**Exercise:**
In the listing that follows, count the lines holding the word "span" and report only that number.
(Task data)
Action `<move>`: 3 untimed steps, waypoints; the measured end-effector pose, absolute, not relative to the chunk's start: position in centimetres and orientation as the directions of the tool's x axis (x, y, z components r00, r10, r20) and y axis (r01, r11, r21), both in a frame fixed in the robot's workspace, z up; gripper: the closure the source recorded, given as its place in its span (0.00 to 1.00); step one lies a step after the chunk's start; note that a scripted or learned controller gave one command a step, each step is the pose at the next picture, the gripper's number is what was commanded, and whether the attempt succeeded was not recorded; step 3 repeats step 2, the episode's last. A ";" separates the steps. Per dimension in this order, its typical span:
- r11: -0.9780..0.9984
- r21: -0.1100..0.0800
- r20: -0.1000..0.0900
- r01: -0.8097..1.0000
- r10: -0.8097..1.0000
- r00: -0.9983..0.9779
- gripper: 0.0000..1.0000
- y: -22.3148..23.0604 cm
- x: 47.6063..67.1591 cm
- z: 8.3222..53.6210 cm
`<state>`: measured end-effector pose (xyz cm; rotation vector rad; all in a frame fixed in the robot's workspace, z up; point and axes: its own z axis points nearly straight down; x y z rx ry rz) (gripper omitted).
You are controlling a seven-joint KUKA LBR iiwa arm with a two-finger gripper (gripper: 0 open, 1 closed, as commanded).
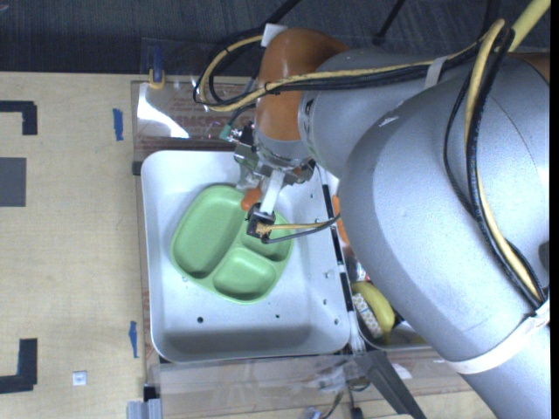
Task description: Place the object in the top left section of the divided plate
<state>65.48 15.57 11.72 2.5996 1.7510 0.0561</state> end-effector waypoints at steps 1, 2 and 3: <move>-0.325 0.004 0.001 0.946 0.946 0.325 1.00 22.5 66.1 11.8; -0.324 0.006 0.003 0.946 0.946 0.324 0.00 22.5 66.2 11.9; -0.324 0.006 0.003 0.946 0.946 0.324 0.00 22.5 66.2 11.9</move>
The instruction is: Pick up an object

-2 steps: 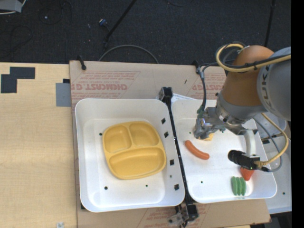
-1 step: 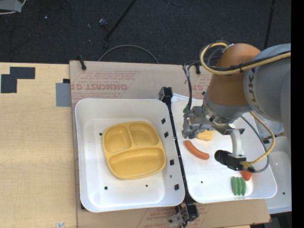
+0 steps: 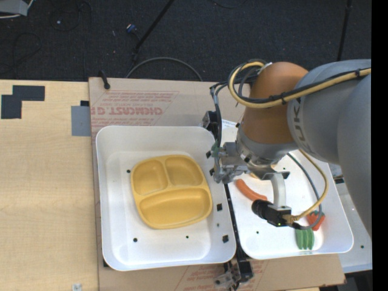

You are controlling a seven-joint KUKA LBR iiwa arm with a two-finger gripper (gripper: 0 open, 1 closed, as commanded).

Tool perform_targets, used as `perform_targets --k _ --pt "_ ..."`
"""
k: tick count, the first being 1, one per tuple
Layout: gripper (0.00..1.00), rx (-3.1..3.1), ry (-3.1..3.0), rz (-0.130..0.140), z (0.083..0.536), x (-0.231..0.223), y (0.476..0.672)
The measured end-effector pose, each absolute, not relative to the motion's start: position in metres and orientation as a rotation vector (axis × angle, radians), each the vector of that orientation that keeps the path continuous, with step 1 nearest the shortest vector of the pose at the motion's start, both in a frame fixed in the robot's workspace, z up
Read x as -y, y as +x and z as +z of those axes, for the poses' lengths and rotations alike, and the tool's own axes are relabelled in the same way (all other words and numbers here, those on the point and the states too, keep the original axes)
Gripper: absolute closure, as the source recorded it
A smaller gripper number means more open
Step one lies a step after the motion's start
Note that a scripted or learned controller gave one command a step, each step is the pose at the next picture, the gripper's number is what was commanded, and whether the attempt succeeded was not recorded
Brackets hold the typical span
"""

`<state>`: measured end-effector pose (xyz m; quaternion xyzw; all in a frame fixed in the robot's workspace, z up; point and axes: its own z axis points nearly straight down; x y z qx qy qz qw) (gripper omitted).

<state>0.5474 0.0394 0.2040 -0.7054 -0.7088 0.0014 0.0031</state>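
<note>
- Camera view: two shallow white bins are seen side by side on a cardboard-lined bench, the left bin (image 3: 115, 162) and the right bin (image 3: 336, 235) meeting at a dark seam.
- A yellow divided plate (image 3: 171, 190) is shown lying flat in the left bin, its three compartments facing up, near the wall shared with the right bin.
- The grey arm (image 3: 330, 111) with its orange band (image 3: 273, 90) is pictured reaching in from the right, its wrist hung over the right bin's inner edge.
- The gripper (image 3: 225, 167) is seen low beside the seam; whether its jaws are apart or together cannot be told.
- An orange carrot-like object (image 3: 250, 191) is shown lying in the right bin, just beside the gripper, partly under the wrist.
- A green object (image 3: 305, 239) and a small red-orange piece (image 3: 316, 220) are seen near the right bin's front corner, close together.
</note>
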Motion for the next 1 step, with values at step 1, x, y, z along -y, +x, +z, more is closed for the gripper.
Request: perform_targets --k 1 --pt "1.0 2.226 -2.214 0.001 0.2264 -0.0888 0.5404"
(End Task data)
**Answer to this task:**
2